The USPTO, to further combat the impression that it is slow in granting patents, has instituted an accelerated examination program (http://www.uspto.gov/web/patents/accelerated/) available to applicants who desire to have their applications examined within 12 months of their filing date. Generally, a Petition to Make Special has been available to accelerate examination in certain circumstances, for example, for an inventor who is over 65 or where the claims of a patent application are considered to be infringed. The new program was instituted in fall 2006. Grant of a Petition to Make Special under the Accelerated Examination Procedure makes USPTO treatment of such applications a priority. The first such patent, US Patent No. 7,188,939, issued to Brother Kogyo Kabushiki Kaisha of Nagoya, Japan, was filed on September 29, 2006 and issued in less than six-months on March 13, 2007. The patent claims improved ink cartridges.
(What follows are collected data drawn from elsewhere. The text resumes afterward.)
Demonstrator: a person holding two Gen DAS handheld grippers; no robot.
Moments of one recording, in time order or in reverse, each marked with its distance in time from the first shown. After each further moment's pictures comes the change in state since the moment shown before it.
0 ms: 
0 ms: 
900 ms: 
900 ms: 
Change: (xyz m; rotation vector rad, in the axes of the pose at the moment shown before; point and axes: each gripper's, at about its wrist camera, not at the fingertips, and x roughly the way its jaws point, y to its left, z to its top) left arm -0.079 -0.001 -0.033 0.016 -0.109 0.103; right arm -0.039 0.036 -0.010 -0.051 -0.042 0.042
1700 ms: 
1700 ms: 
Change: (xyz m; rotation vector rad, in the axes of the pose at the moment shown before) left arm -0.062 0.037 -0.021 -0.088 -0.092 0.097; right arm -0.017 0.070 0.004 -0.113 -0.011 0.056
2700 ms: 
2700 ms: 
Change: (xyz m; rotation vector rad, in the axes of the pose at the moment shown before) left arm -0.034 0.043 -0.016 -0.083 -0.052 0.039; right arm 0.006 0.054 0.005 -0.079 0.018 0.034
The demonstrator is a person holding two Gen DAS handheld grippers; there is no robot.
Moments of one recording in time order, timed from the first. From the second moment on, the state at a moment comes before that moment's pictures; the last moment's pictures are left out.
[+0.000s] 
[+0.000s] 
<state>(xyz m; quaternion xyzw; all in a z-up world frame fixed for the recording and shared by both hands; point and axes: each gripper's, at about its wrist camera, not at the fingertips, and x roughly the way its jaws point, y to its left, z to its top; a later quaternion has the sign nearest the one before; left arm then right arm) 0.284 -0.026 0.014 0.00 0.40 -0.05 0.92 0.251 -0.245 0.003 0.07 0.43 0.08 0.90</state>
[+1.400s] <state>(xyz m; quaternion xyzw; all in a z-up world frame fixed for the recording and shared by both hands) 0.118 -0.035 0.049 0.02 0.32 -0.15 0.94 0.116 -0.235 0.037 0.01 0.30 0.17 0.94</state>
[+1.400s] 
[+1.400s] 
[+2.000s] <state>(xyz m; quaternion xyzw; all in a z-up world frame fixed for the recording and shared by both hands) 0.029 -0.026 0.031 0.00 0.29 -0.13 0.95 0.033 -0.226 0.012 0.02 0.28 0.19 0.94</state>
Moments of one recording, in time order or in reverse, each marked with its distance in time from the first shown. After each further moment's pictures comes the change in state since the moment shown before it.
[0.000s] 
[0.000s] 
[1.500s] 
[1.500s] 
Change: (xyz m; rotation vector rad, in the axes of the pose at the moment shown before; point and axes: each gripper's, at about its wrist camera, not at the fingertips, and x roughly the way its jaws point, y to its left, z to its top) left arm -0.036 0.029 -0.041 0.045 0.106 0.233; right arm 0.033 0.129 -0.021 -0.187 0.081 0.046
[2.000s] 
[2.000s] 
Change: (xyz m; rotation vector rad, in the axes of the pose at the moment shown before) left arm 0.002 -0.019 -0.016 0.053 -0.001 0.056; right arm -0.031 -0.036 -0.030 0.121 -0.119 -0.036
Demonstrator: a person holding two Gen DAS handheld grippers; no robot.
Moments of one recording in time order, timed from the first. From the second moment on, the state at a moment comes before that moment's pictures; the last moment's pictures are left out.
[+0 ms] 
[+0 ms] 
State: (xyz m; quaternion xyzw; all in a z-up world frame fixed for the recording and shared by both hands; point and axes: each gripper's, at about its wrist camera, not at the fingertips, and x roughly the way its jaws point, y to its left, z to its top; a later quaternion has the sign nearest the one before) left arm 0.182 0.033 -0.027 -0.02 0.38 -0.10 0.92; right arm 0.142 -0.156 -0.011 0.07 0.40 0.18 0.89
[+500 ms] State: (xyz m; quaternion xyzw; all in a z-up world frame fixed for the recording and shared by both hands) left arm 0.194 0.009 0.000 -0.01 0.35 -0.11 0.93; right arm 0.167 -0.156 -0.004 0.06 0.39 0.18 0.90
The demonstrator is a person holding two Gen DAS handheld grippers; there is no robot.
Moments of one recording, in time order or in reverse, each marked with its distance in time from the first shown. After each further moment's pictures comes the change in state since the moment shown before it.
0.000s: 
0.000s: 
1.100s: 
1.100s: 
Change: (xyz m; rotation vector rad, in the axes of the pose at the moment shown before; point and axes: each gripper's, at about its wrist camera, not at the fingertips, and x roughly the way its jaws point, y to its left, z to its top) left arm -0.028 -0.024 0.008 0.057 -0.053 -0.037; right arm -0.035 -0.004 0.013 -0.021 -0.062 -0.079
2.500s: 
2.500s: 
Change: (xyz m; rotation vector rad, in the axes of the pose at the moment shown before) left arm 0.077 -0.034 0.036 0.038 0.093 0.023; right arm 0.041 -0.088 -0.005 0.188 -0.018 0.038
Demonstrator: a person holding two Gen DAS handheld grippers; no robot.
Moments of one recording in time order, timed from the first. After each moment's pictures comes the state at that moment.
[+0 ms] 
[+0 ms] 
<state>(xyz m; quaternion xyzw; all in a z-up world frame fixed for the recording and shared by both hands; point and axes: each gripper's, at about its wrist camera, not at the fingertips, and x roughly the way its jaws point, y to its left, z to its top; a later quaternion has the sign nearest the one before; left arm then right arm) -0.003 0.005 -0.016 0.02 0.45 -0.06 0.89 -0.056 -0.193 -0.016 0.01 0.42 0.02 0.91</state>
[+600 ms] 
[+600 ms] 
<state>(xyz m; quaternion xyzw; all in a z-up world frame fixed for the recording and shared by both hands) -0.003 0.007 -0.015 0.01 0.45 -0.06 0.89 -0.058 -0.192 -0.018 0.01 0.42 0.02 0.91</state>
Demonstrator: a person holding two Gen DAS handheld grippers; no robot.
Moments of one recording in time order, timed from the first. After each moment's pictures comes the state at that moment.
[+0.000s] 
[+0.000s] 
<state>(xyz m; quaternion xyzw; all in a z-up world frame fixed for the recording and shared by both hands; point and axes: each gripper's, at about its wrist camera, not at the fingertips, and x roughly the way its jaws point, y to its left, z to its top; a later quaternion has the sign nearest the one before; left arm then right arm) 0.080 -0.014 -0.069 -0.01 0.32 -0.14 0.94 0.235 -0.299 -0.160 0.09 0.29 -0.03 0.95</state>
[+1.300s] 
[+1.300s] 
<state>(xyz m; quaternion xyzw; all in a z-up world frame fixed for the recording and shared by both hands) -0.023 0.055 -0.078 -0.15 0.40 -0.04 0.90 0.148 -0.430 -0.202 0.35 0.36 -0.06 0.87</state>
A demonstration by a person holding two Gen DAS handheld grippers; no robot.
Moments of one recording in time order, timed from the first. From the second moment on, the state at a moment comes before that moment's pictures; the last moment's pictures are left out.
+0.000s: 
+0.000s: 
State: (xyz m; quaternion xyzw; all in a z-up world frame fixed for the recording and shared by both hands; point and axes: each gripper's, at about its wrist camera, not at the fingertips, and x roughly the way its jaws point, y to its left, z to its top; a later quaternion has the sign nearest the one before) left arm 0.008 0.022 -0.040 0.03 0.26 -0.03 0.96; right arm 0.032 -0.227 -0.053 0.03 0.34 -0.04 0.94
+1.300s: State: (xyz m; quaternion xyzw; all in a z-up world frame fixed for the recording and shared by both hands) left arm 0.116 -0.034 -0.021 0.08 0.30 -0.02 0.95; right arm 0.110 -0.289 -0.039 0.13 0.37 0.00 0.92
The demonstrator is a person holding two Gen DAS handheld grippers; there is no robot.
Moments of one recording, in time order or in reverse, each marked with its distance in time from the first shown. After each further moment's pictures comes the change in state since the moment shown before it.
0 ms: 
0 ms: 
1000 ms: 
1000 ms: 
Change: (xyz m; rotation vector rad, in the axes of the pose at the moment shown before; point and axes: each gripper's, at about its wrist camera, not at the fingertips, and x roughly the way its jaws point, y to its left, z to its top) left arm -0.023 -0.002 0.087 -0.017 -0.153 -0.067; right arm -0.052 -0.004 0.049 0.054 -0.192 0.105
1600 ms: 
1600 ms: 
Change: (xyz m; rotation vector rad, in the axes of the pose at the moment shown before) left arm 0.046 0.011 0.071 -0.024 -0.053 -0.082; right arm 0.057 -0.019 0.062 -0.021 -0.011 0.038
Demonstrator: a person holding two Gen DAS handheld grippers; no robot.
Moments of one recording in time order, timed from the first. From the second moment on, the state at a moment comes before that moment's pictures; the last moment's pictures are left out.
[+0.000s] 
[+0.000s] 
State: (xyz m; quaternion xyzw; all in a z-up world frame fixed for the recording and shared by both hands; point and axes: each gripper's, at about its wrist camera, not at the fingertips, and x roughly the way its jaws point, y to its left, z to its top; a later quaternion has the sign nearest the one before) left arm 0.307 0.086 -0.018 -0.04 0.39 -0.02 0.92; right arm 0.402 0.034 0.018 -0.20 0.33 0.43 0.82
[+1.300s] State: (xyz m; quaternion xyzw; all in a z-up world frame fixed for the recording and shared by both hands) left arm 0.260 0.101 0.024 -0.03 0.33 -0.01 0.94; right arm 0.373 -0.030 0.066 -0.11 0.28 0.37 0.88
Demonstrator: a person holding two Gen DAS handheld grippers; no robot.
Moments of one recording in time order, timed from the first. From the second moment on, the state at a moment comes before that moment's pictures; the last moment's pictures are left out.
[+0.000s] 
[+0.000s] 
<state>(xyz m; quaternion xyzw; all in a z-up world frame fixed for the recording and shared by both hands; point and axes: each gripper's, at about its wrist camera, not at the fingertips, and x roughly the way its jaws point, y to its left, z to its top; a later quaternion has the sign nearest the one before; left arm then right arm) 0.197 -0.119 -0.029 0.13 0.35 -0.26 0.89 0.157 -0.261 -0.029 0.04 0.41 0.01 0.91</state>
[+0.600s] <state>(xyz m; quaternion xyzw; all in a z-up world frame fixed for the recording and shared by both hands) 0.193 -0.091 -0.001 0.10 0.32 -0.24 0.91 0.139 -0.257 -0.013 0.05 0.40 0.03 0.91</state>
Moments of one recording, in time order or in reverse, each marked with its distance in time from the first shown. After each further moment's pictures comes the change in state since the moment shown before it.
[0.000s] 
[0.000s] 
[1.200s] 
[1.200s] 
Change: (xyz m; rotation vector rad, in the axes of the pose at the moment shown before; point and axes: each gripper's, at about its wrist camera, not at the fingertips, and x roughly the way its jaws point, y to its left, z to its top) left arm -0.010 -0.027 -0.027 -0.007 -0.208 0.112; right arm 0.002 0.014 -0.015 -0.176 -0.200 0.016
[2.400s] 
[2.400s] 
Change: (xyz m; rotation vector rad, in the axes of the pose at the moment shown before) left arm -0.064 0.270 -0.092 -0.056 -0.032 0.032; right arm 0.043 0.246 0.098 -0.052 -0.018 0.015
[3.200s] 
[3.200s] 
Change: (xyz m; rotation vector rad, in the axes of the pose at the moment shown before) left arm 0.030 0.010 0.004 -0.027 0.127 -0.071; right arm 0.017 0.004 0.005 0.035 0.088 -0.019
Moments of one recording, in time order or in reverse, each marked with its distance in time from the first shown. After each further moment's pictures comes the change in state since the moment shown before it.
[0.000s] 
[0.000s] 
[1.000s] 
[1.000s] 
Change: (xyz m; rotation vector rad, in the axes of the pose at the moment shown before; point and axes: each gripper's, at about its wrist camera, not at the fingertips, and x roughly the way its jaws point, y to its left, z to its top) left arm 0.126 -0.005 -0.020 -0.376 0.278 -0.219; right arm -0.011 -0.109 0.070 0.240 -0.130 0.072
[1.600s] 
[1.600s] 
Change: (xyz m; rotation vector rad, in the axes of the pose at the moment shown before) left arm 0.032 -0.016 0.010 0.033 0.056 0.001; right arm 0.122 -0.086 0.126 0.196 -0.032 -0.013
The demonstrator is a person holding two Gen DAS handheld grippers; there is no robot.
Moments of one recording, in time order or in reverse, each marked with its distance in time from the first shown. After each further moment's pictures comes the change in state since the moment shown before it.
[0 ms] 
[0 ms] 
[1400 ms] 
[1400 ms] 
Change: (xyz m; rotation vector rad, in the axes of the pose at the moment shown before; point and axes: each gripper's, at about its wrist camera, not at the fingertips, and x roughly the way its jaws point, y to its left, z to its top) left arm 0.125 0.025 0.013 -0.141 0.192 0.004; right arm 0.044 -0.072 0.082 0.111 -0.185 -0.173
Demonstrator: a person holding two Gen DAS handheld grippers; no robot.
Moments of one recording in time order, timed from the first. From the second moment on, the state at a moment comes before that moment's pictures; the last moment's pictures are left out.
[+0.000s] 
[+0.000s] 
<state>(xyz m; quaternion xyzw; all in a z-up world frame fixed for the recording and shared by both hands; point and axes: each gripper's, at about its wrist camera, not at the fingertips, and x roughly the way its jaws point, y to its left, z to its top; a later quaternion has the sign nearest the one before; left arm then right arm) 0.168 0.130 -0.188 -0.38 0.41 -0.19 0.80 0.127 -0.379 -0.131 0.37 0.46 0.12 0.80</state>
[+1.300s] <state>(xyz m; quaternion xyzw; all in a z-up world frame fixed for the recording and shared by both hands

The new procedure differs significantly from the previous Petition to Make Special. Several onerous requirements must be met for filing a Petition under the new procedure. Also, significant rights, available in normal examination, are waived and time deadlines are accelerated. Among the application requirements are electronic filing and prosecution, limitation of the number of claims to 3 independent and 20 total, limitation of claims to a single invention or acknowledgement that a restriction requirement response must include an election without traverse, agreement to an examiner interview, which may be conducted before examination starts, conducting a pre-examination search using both classification and word criteria, and filing of an accelerated examination support document that not only is complete, but also directs the examiner's attention to each disclosure in a cited reference where a claim limitation can be correlated, and a detailed explanation of how the claims are patentable over the prior art, among others. The intent of the procedure requirements is to be "analogous to the analysis an examiner uses when locating a relevant prior art reference" and determining its relevance. In effect, the procedure is calculated to certify that the Examiner's job has already been done and the only remaining step is approval and allowance.
Several drawbacks are immediately apparent to this new procedure. Granting special status to a number of recently filed applications will necessarily delay the examination of other pending applications. The recent experience of the Mexican Industrial Property Office (IMPI) apparently was not taken into account. By law, IMPI must examine new applications within a certain time period, but in complying with this section of the law, older pending applications have languished. Also, the procedures require meeting extensive mandatory steps, and may be subject to inadvertent (or not) discrepancies by the applicant or practitioner. The new procedures necessarily rely on the applicants' good will efforts to aid the examination process. Such reliance may lead to extra complications in later enforcement action by the patent owner, and leave an opening for an accused infringer to raise inadequacy of the search and inequitable conduct charges as possible defenses. Litigators will be pleased.